### Items listed in a dataset
- Opening Delimiter -
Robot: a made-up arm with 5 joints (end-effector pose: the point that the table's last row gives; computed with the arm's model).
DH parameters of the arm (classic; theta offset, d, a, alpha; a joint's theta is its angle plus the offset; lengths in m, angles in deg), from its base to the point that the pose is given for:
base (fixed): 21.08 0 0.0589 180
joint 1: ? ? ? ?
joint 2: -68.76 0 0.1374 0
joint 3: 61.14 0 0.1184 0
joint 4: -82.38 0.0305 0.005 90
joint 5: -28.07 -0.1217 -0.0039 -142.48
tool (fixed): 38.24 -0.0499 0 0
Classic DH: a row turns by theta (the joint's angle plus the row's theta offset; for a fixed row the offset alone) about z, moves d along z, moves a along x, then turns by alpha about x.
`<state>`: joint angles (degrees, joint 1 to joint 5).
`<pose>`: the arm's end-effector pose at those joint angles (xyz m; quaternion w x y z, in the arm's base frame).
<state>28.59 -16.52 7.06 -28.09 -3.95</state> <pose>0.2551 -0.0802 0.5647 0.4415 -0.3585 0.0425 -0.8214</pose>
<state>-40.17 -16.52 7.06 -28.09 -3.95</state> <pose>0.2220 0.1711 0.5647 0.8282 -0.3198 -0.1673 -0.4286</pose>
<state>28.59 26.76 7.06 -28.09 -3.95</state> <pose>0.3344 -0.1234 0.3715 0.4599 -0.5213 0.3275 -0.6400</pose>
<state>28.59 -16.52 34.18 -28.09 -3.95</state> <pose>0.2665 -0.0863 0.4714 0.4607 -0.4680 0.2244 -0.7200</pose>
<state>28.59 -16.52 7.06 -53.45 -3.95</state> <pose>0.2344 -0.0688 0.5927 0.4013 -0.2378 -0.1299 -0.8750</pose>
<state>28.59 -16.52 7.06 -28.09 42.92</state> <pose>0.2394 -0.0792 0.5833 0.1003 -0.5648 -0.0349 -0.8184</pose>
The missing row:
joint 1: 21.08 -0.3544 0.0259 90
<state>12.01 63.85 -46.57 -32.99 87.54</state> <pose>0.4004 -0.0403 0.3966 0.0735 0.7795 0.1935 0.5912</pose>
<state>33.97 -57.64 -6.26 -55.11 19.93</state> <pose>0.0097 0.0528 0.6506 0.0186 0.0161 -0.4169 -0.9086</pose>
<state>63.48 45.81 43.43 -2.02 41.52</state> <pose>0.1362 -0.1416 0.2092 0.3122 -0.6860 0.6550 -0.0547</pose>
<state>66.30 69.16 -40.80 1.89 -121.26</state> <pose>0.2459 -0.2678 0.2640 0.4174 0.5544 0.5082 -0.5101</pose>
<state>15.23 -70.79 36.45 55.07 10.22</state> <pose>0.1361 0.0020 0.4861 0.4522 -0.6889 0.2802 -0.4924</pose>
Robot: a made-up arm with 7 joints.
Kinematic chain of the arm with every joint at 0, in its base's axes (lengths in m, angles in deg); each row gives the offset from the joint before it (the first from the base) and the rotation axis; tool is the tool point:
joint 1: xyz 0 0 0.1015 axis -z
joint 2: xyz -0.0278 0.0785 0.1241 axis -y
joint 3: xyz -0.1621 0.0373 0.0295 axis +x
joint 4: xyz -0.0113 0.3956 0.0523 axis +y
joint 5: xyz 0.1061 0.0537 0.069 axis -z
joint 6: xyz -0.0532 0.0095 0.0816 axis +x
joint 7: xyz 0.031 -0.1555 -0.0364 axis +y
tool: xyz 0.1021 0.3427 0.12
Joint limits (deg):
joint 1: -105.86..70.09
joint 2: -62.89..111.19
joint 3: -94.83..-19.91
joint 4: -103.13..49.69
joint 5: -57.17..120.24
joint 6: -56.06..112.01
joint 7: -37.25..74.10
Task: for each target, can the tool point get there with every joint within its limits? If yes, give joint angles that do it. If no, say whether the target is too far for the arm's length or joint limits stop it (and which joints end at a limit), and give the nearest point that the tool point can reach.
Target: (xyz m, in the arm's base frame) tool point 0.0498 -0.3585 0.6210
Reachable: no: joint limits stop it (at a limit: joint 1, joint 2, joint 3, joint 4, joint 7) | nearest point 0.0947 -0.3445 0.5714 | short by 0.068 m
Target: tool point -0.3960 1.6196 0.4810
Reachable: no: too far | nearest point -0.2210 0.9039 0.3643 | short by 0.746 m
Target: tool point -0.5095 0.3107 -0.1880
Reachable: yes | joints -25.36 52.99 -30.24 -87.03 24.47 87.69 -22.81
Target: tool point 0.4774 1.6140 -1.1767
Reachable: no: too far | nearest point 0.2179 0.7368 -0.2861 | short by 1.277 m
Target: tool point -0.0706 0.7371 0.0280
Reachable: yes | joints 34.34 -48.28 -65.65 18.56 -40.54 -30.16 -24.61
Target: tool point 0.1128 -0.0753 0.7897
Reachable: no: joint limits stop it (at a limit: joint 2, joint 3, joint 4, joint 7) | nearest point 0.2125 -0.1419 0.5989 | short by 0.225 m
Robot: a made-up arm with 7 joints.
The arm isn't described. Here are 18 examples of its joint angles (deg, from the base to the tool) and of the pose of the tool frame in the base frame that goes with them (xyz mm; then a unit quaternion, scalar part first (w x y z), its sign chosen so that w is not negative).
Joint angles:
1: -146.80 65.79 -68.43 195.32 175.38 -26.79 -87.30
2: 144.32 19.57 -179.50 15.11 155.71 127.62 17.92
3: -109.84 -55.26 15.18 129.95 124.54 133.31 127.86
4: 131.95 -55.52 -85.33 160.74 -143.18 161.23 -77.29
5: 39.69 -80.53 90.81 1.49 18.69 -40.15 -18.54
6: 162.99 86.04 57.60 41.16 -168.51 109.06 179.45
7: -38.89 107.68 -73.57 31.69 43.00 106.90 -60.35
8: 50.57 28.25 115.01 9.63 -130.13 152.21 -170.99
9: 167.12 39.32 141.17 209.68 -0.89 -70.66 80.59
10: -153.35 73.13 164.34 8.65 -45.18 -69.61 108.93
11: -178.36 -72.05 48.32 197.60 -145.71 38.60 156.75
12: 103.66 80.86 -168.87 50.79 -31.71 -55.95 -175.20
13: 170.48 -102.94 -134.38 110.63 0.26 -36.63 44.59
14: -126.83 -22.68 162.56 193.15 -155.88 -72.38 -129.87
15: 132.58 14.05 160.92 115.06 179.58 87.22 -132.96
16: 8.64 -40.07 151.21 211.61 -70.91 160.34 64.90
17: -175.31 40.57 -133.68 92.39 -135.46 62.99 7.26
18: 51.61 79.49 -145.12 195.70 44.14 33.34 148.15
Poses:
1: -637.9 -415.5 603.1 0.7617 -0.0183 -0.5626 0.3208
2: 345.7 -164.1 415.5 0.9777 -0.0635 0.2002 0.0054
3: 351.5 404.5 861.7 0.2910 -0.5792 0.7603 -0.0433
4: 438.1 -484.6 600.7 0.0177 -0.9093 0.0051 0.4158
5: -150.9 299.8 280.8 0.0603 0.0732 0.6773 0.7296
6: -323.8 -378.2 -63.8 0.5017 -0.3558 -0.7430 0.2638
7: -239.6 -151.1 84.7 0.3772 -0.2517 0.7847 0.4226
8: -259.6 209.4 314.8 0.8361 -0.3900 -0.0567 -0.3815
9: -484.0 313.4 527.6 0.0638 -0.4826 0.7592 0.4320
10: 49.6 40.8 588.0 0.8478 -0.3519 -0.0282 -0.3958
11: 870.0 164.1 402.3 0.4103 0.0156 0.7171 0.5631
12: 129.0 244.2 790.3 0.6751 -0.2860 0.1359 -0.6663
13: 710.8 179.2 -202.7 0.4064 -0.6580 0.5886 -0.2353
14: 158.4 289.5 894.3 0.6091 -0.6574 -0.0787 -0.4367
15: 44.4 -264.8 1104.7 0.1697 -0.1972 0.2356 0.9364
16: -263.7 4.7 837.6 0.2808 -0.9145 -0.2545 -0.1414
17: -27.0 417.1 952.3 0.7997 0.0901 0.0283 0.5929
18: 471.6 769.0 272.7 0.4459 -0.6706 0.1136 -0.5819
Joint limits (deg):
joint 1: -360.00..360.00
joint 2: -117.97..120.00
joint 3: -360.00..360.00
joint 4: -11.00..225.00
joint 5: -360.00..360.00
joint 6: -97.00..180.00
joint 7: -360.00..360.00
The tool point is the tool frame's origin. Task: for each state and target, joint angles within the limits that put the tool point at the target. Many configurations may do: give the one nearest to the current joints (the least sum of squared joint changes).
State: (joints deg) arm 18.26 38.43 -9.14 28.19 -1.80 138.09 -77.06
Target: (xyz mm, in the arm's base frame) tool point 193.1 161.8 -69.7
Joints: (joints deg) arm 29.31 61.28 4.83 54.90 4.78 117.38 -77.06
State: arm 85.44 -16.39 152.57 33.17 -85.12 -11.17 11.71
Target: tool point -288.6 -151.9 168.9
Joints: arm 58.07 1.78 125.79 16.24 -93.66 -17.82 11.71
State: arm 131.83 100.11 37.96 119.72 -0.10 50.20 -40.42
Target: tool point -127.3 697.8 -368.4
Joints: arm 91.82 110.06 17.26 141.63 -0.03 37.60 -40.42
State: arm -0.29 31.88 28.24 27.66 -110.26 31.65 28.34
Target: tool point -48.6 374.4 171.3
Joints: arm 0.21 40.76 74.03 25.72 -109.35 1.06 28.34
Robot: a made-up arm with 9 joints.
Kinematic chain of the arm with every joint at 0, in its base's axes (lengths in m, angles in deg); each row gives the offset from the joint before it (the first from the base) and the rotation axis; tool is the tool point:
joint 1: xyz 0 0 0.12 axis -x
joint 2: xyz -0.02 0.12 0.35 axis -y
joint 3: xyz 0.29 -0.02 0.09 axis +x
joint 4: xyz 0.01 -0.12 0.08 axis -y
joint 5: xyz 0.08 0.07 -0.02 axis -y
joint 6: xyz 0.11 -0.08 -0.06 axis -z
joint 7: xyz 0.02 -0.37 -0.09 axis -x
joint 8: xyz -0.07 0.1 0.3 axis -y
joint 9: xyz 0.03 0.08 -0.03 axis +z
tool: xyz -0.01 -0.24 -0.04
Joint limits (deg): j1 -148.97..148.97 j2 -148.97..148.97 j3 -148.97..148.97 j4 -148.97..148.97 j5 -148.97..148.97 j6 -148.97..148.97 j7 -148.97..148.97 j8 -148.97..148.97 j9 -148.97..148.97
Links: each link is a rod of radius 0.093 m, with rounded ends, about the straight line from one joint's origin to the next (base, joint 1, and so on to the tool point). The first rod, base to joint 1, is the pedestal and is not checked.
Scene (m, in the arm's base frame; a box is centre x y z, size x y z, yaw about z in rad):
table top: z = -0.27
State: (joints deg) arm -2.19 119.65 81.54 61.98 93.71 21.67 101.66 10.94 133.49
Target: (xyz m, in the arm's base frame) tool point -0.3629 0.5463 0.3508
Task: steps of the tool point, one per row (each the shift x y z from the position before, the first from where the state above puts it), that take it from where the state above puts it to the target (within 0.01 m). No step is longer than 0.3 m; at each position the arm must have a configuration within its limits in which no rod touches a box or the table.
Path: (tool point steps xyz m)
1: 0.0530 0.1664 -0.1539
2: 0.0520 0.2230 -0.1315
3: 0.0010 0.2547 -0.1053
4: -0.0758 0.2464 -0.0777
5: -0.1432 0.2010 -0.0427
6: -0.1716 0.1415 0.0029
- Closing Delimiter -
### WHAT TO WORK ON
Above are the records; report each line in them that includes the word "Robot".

### REPLY TO THE EXERCISE
Robot: a made-up arm with 5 joints (end-effector pose: the point that the table's last row gives; computed with the arm's model).
Robot: a made-up arm with 7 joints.
Robot: a made-up arm with 7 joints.
Robot: a made-up arm with 9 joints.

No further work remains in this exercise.